__PROBLEM DETAILS__.
Report each line of the entries that includes "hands" by copying it.

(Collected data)
=== Section Start ===
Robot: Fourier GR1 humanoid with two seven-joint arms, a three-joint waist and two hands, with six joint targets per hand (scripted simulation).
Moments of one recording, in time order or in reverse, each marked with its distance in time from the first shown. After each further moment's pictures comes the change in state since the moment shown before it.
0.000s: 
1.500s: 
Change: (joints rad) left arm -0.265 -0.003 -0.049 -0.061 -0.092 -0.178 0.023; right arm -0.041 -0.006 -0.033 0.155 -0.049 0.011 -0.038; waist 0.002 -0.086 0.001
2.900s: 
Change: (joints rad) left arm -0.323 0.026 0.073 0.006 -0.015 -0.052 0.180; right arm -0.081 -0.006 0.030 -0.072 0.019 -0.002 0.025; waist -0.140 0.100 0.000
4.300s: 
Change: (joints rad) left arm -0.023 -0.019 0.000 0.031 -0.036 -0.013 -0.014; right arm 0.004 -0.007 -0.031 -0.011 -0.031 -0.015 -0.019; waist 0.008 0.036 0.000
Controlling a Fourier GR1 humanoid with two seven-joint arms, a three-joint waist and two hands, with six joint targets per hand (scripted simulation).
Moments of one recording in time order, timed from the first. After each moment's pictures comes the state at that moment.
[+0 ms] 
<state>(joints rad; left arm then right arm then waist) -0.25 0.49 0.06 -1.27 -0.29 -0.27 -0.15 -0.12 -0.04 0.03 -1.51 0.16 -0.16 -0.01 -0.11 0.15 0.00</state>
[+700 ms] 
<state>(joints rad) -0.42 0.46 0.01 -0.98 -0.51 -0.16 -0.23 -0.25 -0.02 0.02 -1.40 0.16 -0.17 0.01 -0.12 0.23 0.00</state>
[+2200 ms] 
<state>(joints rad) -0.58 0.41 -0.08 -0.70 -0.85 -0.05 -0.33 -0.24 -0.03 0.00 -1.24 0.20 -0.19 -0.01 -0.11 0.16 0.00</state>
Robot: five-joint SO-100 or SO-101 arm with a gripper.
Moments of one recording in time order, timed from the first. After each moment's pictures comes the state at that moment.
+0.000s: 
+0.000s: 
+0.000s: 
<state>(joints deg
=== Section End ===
__ANSWER BOX__.
Robot: Fourier GR1 humanoid with two seven-joint arms, a three-joint waist and two hands, with six joint targets per hand (scripted simulation).
Controlling a Fourier GR1 humanoid with two seven-joint arms, a three-joint waist and two hands, with six joint targets per hand (scripted simulation).

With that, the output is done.